■ Your instructions: When the word "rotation" shows up in a line of the data below, copy that whole line.

(Dataset records)
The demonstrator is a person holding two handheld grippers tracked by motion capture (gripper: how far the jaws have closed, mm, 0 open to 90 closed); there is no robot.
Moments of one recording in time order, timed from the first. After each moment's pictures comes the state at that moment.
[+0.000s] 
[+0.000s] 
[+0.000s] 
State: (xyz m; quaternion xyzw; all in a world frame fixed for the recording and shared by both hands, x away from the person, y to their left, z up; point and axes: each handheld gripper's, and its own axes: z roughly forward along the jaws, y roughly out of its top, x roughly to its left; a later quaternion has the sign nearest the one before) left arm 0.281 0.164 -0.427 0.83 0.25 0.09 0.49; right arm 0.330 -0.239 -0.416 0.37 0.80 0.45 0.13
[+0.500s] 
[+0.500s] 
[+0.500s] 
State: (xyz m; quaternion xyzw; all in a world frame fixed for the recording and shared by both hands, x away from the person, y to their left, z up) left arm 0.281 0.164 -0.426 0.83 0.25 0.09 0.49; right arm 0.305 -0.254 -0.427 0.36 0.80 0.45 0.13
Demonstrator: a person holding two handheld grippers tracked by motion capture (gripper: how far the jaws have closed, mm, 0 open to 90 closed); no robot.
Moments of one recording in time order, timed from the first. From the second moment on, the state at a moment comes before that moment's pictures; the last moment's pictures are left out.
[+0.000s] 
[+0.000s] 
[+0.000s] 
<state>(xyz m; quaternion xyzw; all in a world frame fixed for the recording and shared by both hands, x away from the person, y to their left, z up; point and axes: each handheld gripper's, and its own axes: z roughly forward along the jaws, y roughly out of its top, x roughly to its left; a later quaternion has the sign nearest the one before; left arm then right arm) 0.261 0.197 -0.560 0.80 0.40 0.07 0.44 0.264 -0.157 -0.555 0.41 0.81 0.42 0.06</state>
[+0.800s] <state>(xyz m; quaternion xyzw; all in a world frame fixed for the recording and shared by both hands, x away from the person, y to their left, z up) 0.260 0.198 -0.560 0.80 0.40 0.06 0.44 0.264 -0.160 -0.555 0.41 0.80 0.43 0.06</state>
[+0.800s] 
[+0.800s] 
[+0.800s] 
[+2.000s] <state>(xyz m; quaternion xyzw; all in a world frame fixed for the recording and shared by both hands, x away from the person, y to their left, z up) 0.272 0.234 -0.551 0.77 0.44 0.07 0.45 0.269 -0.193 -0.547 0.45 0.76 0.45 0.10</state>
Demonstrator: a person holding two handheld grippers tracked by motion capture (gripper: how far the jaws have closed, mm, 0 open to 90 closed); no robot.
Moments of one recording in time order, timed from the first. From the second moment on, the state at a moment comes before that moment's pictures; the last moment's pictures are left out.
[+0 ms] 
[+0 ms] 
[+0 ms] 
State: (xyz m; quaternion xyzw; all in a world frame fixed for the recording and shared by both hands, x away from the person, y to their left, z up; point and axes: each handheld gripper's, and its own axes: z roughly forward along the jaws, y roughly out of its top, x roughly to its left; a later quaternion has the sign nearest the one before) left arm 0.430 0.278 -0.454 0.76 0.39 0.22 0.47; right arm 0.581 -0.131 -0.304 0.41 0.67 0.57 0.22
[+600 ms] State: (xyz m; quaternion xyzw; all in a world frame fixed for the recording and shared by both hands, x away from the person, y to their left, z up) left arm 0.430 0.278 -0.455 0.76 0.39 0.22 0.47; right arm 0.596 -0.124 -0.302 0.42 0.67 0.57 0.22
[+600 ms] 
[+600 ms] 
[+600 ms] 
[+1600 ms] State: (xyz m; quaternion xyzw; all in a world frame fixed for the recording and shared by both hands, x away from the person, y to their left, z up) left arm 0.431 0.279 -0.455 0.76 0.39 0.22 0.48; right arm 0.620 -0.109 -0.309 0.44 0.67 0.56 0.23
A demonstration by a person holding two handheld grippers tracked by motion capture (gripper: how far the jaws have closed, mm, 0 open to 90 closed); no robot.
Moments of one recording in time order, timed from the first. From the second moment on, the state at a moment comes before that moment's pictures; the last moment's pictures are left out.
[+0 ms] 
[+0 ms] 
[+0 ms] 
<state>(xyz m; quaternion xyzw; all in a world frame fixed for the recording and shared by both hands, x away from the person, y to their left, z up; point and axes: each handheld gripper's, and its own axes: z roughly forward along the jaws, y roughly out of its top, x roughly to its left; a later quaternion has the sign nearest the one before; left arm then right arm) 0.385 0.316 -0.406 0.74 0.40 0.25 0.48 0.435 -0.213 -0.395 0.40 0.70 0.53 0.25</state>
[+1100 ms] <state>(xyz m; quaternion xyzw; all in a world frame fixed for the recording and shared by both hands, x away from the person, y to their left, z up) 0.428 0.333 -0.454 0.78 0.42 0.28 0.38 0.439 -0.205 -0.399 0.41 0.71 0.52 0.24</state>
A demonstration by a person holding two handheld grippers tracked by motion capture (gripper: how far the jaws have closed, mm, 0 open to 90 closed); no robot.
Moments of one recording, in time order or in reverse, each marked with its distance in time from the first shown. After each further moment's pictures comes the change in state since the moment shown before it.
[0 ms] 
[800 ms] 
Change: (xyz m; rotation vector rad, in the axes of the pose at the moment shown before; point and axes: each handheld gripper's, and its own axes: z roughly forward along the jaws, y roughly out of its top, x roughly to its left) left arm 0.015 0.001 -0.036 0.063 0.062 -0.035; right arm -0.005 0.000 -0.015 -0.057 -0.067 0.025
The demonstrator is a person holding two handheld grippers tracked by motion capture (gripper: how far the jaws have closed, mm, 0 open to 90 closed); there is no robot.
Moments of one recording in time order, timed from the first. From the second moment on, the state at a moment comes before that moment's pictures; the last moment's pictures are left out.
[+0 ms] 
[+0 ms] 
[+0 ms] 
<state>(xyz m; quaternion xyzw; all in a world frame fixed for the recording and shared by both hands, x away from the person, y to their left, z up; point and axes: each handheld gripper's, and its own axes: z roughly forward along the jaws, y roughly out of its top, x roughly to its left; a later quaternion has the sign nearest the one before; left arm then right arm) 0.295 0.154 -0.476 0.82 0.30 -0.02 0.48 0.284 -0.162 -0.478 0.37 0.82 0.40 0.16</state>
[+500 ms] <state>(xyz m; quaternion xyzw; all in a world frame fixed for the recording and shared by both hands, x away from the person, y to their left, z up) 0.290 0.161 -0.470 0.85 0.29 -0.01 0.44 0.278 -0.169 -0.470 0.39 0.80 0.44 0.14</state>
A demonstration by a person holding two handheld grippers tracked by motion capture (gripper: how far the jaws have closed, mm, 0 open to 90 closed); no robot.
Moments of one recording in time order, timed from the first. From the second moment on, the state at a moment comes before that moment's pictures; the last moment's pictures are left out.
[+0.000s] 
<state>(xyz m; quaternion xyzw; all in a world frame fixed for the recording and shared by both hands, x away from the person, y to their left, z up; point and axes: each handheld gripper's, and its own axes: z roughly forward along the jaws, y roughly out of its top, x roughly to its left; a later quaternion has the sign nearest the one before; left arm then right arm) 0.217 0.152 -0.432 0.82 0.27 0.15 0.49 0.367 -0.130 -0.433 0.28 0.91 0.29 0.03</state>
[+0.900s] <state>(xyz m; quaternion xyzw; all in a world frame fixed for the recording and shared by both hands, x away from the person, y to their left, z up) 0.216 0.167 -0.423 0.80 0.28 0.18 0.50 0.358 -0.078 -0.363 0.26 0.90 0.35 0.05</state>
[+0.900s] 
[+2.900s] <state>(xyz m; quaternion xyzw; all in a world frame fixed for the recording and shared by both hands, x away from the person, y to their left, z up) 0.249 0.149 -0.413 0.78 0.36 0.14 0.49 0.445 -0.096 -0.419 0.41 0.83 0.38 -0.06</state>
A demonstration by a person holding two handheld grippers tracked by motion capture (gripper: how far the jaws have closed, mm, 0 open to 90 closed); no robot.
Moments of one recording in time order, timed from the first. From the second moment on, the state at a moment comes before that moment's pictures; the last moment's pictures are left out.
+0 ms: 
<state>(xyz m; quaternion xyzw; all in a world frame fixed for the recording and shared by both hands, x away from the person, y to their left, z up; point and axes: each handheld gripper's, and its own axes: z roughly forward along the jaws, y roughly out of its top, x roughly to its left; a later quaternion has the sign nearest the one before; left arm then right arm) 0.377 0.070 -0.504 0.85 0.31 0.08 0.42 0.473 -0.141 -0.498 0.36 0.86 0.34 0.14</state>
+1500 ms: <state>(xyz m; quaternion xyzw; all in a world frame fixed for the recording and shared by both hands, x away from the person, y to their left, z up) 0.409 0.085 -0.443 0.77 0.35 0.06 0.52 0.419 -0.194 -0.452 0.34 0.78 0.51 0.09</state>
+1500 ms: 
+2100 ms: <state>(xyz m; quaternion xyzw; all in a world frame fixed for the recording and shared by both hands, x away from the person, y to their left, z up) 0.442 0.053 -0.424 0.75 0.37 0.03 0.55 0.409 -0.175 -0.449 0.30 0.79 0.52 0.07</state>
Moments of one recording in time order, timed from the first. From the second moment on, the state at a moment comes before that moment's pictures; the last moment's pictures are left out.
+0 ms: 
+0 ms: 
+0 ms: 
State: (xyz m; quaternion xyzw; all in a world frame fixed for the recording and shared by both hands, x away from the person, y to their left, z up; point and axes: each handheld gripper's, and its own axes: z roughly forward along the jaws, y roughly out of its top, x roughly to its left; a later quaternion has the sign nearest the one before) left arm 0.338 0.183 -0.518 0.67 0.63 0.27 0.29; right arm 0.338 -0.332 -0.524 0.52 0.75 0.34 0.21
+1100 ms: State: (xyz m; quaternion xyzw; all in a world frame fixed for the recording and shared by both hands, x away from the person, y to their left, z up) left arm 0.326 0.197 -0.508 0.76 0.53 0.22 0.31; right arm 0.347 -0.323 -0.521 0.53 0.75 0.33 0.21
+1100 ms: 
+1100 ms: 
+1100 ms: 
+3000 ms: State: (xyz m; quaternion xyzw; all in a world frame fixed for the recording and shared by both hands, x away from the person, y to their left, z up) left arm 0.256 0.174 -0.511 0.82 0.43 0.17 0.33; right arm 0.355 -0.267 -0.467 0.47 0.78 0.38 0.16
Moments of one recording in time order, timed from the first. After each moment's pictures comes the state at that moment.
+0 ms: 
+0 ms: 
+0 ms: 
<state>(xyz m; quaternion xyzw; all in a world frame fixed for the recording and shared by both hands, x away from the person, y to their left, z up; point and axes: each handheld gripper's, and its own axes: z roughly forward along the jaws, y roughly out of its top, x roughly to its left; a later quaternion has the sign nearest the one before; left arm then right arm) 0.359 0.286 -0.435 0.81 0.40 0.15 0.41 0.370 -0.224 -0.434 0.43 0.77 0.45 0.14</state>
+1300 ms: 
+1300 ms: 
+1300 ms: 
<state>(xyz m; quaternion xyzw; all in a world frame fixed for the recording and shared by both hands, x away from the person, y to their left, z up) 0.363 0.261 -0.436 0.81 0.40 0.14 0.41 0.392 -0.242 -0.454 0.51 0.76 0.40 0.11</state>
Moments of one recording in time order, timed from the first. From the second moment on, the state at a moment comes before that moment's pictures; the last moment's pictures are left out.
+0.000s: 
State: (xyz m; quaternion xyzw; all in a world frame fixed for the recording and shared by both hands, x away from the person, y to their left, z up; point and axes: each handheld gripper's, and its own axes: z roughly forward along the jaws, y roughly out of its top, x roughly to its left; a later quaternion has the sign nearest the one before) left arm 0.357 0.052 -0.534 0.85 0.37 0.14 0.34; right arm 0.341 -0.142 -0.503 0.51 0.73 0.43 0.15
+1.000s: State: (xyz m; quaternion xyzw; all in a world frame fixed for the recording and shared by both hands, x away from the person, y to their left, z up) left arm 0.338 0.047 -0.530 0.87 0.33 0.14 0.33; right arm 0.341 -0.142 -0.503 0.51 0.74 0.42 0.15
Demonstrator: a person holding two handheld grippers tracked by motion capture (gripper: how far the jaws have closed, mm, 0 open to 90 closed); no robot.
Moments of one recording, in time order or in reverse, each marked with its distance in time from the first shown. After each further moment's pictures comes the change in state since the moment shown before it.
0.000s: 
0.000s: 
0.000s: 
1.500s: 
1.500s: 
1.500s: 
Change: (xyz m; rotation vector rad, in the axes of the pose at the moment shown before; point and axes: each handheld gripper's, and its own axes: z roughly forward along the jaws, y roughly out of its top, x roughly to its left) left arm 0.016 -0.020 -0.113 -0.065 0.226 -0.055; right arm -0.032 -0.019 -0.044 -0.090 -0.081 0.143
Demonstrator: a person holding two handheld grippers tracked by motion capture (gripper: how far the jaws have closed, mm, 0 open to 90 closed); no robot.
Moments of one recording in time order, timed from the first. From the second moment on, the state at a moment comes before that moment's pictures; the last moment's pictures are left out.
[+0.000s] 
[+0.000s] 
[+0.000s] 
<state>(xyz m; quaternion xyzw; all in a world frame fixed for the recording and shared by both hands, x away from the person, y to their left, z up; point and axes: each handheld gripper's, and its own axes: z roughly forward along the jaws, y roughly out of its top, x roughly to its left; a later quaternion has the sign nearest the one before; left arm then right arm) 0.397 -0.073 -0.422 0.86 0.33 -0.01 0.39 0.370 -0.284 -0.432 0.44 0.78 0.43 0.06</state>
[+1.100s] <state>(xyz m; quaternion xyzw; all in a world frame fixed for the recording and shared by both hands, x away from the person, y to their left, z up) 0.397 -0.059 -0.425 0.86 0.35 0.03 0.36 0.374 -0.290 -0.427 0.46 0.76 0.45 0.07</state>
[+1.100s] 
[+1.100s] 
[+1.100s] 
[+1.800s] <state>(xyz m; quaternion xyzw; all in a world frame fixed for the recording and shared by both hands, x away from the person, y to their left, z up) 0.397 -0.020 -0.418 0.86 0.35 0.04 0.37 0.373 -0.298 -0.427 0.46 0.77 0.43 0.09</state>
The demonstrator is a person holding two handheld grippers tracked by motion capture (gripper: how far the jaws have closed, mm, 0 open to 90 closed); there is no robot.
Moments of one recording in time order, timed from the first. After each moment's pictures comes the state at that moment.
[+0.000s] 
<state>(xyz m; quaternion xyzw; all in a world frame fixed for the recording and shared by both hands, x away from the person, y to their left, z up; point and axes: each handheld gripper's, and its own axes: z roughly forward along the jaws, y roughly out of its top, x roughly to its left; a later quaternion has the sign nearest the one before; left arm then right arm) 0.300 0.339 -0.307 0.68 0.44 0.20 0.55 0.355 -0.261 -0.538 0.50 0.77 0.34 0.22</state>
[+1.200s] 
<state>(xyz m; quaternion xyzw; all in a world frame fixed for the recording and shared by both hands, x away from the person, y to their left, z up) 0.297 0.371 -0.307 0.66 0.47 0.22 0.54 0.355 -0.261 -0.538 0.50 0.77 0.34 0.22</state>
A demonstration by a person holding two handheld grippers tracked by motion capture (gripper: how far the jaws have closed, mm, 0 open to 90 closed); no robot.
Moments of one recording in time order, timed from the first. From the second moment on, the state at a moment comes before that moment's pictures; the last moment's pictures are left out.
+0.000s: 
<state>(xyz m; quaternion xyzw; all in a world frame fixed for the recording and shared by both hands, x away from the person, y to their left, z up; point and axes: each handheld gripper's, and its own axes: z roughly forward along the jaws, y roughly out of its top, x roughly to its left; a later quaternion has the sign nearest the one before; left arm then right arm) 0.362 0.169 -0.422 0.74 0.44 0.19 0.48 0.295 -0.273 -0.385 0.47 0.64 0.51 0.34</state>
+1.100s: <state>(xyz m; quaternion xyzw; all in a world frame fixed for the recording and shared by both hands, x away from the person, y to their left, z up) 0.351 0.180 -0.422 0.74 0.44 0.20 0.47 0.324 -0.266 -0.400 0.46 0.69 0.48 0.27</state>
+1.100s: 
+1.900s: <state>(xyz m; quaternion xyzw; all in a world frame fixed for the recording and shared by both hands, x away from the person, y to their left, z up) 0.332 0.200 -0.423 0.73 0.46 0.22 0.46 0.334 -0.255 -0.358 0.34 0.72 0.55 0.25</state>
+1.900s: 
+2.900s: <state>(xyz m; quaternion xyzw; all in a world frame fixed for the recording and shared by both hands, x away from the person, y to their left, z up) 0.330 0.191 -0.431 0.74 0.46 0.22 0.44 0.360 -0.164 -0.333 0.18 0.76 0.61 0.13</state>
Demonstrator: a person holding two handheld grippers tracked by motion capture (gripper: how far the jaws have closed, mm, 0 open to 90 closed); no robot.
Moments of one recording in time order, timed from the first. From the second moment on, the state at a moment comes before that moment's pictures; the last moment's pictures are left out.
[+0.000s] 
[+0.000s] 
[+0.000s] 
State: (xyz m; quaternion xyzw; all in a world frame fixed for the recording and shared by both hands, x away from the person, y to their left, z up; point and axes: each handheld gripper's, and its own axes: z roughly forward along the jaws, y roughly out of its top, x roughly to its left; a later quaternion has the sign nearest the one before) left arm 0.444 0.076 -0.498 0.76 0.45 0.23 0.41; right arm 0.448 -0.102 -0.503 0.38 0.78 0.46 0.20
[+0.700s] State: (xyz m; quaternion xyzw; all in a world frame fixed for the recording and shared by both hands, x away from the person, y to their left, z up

■ Task response:
Change: (xyz m; rotation vector rad, in the axes of the pose at the moment shown before; point and axes: each handheld gripper's, and its own axes: z roughly forward along the jaws, y roughly out of its top, x roughly to its left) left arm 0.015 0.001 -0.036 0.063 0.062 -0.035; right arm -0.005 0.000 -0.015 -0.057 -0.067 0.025
Change: (xyz m; rotation vector rad, in the axes of the pose at the moment shown before; point and axes: each handheld gripper's, and its own axes: z roughly forward along the jaws, y roughly out of its top, x roughly to its left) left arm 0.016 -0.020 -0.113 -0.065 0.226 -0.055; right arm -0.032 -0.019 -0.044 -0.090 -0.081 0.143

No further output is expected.